Ask Ken Hogan about the young forward who has been catching the early-season eye in Tipperary's attack he has to do a quick double-think.
"John O'Dwyer?" he chuckles. "I'd hardly know him by that name, sure he's always known as 'Bubbles'."
'Bubbles' and 'Buggy.'
When opponents heard those two nick-names flying about in the Tipperary U-21 full-forward line in 2010, it must have been a tad confusing, but, by season's end, O'Dwyer and Brian O'Meara had All-Ireland medals in their back pockets.
With Hogan as manager that was a significant victory – Tipp's first U-21 title in 15 years from a team laced with future senior players.
It contained Padraic and Patrick 'Bonner' Maher, Michael Cahill and Noel McGrath and, at just 19, corner-forward O'Dwyer was the baby of the side, yet still scored 2-3 against Offaly in the All-Ireland semi-finals
He still had two seasons to go at U-21 level and captained them last summer when they took out Cork and a fancied Limerick, before losing in the Munster final to a talented Clare side, who went on to win the All-Ireland.
O'Dwyer, a natural free-taker, scored 1-25 in those three games, including 1-7 (3fs) against the Banner, to underline his potential.
Eamon O'Shea gave him his senior debut in this year's Waterford Crystal opener against Limerick and his most impressive performance yet was his 1-6 against Galway last Monday, when he was actually a late-replacement for Eoin Kelly.
Hogan recalls O'Dwyer's uncle Joe winning All-Ireland minor and U-21 medals in his own day and while the emerging Killenaule forward is also an accomplished soccer player, he comes from a staunch GAA family.
"We always expected him to go on and make the senior squad, he was just a lot younger than a lot of that 2010 U-21 team," said Hogan, now in his fourth year in charge of the county U-21s.
"Of course one swallow doesn't make a summer and it's very early now to be judging him, he needs to get a lot more senior experience yet."
But Hogan is already encouraged that new manager Eamon O'Shea is giving youth its fling.
"Every team needs fresh impetus to keep the older players on their toes. Kilkenny, Galway and Clare always introduce a few new players every season at least and it is encouraging that Eamon is willing to try out young fellas," he said.
Jason Forde is another, a 19-year-old who did his Leaving last summer and has got a look-in in this year's league.
Many of Tipperary's current senior stars came out of their 2006 and 2007 All-Ireland-winning minor team (who fed into that 2010 U-21 side). And Hogan believes last summer's All-Ireland minor title – with many of the players who won a historic football minor a year earlier – is further encouragement that there's a healthy stream of players coming through to keep the pressure on the current crop.
"When we do well the hype is way too high and when we do badly the despondency is just as dramatic.
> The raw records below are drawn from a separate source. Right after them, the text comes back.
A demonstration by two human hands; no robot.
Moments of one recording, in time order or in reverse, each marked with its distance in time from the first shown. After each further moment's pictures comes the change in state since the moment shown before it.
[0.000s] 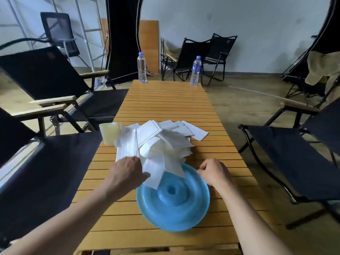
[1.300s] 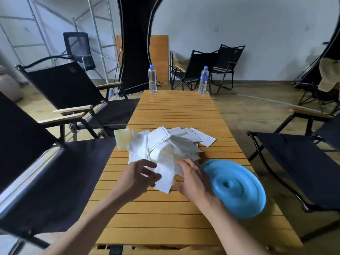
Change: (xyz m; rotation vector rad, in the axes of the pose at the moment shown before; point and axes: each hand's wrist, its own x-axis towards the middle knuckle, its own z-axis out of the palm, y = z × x) left_hand -0.047 -0.016 -0.006 -0.965 -0.008 0.072; right_hand -0.050 -0.054 0.026 -0.040 0.098 -0.503
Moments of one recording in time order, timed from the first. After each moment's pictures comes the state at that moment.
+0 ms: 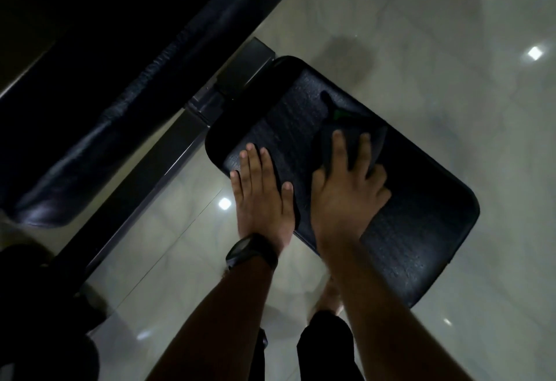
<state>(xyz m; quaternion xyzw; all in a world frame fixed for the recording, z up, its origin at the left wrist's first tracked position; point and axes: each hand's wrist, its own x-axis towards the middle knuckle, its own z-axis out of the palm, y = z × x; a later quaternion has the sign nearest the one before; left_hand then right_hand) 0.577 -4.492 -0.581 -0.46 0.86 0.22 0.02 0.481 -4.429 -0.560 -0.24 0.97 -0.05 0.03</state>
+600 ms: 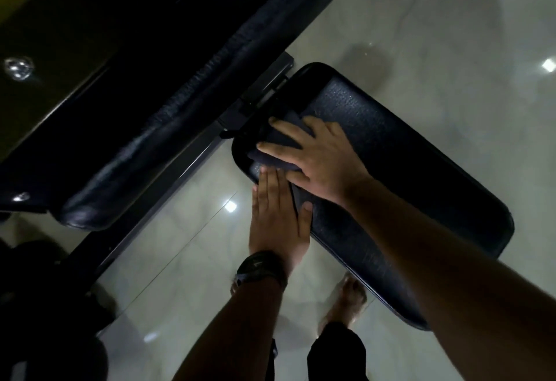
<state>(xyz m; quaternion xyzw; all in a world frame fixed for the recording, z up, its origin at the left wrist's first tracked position) 0.607 -4.492 -0.582 -0.43 0.86 0.27 0.02 0.439 -4.507 -0.559 -0.71 0.70 -0.02 0.05</state>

Thankfully, things have settled down now again," Hogan intoned, after that early league routing inflicted by Cork.
Impressive defeats of Kilkenny and Galway have quelled the panic and Tipperary now visit Waterford, a county whose support also tends to vacillate just as dramatically.
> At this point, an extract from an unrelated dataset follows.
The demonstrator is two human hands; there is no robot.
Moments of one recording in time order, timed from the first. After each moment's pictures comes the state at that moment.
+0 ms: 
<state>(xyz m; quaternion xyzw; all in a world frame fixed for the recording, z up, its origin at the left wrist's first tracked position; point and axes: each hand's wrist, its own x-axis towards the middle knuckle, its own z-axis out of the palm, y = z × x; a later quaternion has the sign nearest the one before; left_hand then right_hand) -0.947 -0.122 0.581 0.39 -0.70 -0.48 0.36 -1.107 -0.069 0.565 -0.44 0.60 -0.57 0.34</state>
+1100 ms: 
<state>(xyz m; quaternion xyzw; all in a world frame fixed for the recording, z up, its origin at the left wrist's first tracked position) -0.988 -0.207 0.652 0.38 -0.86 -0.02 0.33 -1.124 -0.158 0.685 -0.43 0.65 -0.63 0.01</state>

This time last year, Michael Ryan's early tenure was under a severe threat yet Waterford regrouped and avoided relegation.
They've beaten Clare, drawn with Cork and lost to Kilkenny and, like Tipperary, Ryan's challenge is similar; trying to find the right blend of youth and experience, with Jake Dillon among the young players trying to claim a regular jersey this season.